*WHAT YOU WILL DO*: When you reach the line that contains "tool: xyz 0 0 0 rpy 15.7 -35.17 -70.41" in the data below, start reproducing lines exactly, and stop after the line that contains "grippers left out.".

*GIVEN INFORMATION*:
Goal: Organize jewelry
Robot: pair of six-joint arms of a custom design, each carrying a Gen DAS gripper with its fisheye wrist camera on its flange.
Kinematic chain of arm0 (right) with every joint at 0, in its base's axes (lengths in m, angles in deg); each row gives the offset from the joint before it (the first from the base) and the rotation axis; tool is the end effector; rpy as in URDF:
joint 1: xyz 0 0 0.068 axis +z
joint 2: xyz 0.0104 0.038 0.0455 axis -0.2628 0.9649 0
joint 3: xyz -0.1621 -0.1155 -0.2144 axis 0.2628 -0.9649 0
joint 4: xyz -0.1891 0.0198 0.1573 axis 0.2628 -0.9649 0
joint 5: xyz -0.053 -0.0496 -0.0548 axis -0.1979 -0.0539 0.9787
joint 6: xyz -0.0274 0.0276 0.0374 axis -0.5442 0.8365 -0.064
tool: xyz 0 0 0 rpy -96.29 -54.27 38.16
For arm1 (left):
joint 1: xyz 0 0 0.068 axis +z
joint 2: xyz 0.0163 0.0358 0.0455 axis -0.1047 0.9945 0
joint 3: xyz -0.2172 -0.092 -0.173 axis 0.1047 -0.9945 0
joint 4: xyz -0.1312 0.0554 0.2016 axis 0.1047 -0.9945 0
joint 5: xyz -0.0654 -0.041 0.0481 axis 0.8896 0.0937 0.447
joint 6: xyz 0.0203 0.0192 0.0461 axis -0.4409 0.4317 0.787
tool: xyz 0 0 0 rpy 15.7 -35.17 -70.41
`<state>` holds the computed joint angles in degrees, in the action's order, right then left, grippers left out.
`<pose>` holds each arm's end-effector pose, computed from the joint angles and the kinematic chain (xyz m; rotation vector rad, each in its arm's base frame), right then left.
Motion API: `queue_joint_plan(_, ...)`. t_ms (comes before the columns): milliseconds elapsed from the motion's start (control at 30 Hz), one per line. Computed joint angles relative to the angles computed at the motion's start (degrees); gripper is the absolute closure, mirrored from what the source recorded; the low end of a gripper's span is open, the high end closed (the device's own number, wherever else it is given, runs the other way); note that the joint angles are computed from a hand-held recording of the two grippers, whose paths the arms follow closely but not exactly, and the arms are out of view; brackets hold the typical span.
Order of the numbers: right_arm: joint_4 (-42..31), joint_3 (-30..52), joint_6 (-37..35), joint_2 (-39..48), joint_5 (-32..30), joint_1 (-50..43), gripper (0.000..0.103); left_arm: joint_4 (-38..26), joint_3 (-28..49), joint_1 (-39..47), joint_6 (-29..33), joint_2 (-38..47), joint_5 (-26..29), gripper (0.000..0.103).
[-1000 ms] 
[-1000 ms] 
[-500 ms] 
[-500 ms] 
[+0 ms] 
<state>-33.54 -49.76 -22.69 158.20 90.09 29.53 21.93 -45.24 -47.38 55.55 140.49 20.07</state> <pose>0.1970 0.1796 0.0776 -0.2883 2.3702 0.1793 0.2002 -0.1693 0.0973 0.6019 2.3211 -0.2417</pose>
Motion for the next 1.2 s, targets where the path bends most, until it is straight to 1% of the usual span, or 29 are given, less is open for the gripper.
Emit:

*THE ANSWER*:
tool: xyz 0 0 0 rpy 15.7 -35.17 -70.41
`<state>` holds the computed joint angles in degrees, in the action's order, right then left, grippers left out.

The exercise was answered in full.